If you’re a business owner, do you have a plan in place that names who’ll follow you as head of your company? You may feel you’re too busy running the business today to waste time on long-term plans that seem so distant. But there may be more reasons than you think to make decisions, some of which will benefit you today. A well-thought-out plan will:
- Allow you to shape the fate of your business,
- Preserve the value of your business during a transition,
- Reduce income and estate taxes, and
- Minimize the risk of intrafamily discord, when children play a role in your business.
Whatever you decide to include in your business succession plan doesn’t need to be cast in stone. But just like a last will and testament, while you can, you need to make your future wishes known and still allow for changes during your lifetime. Depending on the particulars, you can modify your plan as circumstances change. The trick is to be careful not to make promises you might not be able to keep.
Also similar to creating a will, you don’t have to reveal the full contents of your business plan to all impacted parties immediately, though some plans should be made apparent early on. That’s especially true if you decide you’d like to pass your business to heirs and need to start preparing them for that contingency.
Define Your Bottom Line
Perhaps the most fundamental question that a succession plan needs to address is: how much value will you need to take out of the company to meet your retirement and estate planning needs? The answer will influence whether you’ll need to sell the company or transition some or all of the ownership to your heirs, assuming you have heirs willing and able to do so. If transitioning ownership is the plan, you can employ technical experts to use tax-efficient strategies, such as gifting, to achieve that goal.
If you lack suitable heirs, an alternative to selling the company to an outside buyer is trying to facilitate the purchase of the business by your key employees. That can’t be accomplished overnight and typically involves “non-qualified” (limited tax breaks) executive compensation plans, loans, and possibly a “key man” life insurance policy.
Suppose you aren’t trying to pass the business on to your heirs and you want to pursue employee ownership of your company. A leveraged employee stock option plan (ESOP) could be a viable succession planning/ownership transition mechanism.
The ESOP trust borrows funds to purchase company stock from the business owner. Then units of stock are periodically awarded to eligible employees and, over time, vested. When those employees retire, their shares are repurchased by the ESOP, allowing those employees to benefit from any increase in the company’s value. Meanwhile, the company makes tax-deductible ongoing cash contributions to the ESOP trust to cover the loan it took out to buy the owner’s shares.
Secure Senior Management
Even if you expect to sell the company to an outside buyer, you could enhance and preserve its value if you downsize your role and transition management responsibility to your senior executives, including an heir-apparent CEO. Assuming the new team is successful, an outside buyer wouldn’t consider your departure as big a risk to the ongoing success of the company or worry about the need to make immediate changes to protect the investment.

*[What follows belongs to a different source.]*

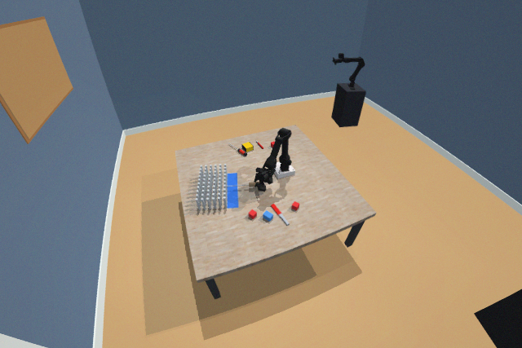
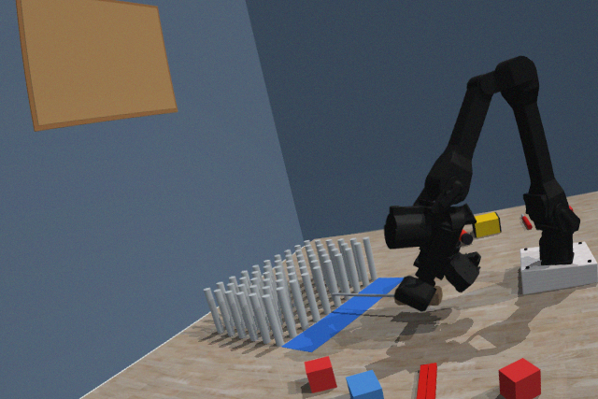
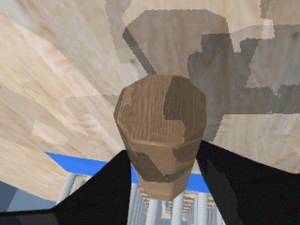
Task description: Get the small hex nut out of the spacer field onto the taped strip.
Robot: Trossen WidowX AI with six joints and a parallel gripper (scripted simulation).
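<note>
My gripper tip is now 170 mm short of the blue taped strip, 10 mm to the left of it and 40 mm above it. Round my gripper tip: hex nut: 340 mm ahead, 20 mm to the right, 30 mm below; then wooden-handled tool: 110 mm ahead, 10 mm to the right, 10 mm below; then blue cube: 50 mm behind, 300 mm to the left, 20 mm below.
</note>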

Unless you plan to sell or hand off your business to children soon, it’s crucial to avoid planning solely by looking at the company as it’s structured today. Think instead about how various functions will be performed before your departure.

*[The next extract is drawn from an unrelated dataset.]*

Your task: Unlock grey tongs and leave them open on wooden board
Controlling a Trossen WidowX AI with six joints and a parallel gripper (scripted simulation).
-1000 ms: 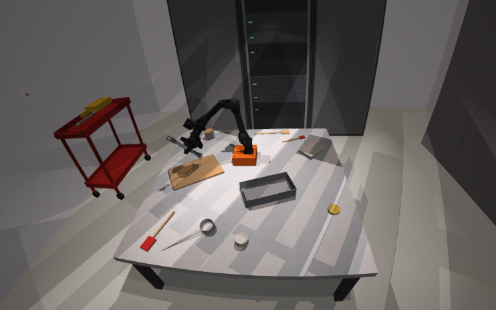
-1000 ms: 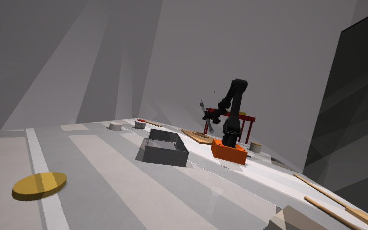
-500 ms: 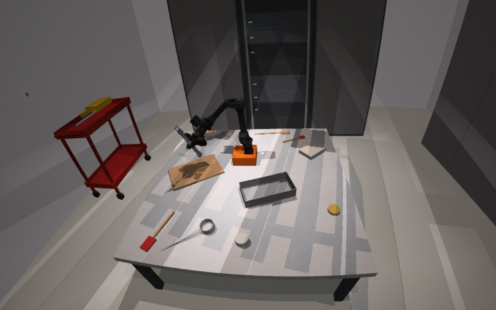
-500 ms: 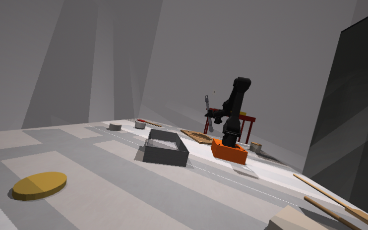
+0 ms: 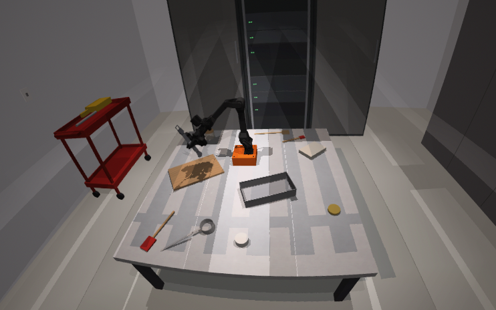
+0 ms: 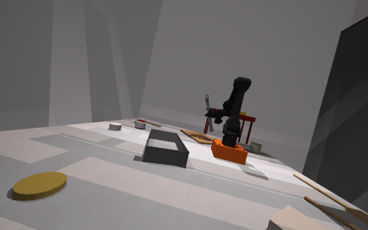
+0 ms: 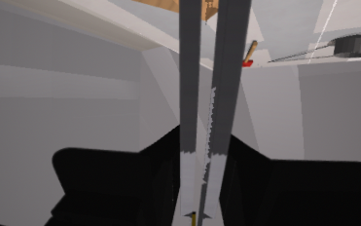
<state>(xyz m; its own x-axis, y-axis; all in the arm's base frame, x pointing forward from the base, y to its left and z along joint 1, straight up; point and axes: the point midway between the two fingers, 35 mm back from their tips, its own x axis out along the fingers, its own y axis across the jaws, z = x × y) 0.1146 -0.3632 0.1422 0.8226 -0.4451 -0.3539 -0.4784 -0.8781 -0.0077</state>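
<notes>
Now: gripper tip 190 mm above the wooden board. Also, from my gripper tip: pale puck (530 mm ahead, 400 mm to the left, 180 mm below); then red spatula (530 mm ahead, 190 mm below, 70 mm to the right); then roasting tin (520 mm to the left, 190 mm ahead, 170 mm below).
</notes>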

Suppose, for example, you’re thinking about stepping out of the picture in 10 years, and your business evolves along the lines you’re hoping it will until then. Would your organizational chart look the same then as it does now? What new roles and areas of expertise will be required a decade hence to run the business successfully?
If your business today is too small to accommodate your adult children on the payroll in key positions, perhaps it will then. Keep that in mind as you start to build your succession plan. At the same time, give children enough of an opportunity to receive proper training and demonstrate their capabilities and passions. If they aren’t up to the job, all stakeholders suffer, including your children.

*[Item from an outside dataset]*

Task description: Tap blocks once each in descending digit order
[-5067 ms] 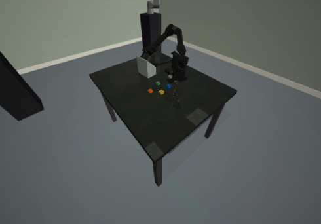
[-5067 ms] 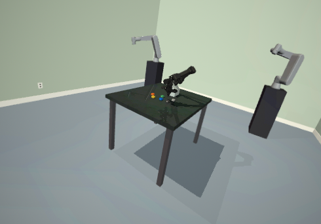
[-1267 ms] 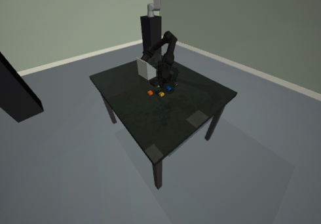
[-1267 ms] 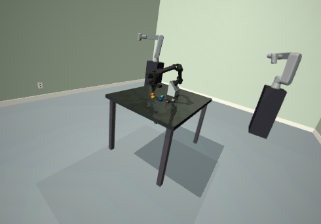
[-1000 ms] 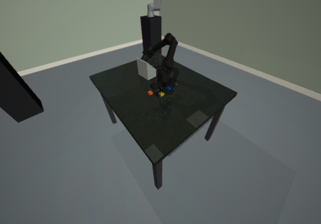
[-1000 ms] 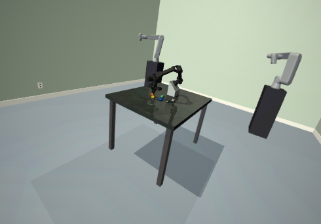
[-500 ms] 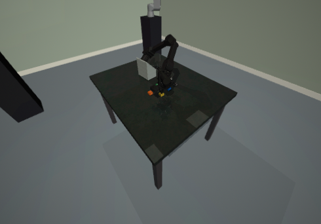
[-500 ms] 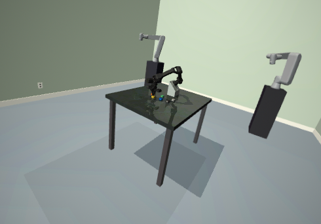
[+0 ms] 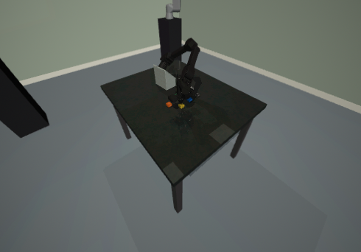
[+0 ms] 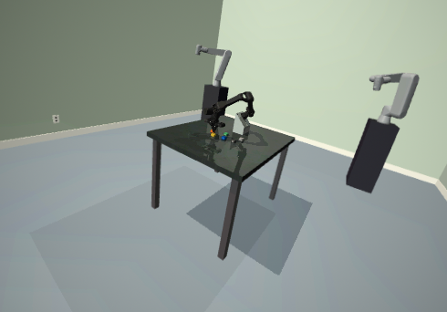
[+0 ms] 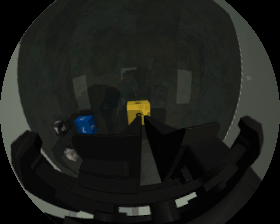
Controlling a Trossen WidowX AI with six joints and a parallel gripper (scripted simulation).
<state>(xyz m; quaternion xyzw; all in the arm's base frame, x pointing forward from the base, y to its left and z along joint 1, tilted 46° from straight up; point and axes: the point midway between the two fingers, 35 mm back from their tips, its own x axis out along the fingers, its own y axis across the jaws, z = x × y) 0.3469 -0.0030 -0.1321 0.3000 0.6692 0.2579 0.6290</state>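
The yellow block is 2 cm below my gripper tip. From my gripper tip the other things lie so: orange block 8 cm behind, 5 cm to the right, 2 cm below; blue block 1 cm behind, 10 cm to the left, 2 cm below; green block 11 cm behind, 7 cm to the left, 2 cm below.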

Similarly, don’t limit your planning to focus exclusively on a future CEO. Think about the next management tier, and who’ll be filling those slots, and how they can develop the skills and experience to fill them well. Those decisions will be informed not only by looking at your company’s present needs but the challenges you expect it to face in the future.
A Place for the Kids?
Whether you expect leadership roles and ownership stakes to be assumed by your heirs or by key employees, those stakeholders need to play a role in the succession planning process. It’s particularly critical in the case of children who may not have had much involvement with the company. In that situation, you can’t make assumptions about their desires, nor their capabilities, when folding them into a succession plan.
In a privately held company, it’s only natural for non-family member employees to wonder what will happen to their jobs when the principal owner retires. As noted, while you shouldn’t make promises that you may not be able to deliver on, key players will be reassured about their future if they believe you value them and expect them to remain on board after you leave the scene.
Today is Tomorrow for Your Business
Your succession plan should be a general roadmap for the future of your business without you, as well as to help inform your decisions about the business today. While it will likely require some precise legal arrangements (such as trusts, employment contracts, life insurance policies, and executive compensation plans), don’t let the tail wag the dog. As noted, your succession plan can evolve as circumstances dictate. Having a plan is the goal, but don’t paint yourself into a corner.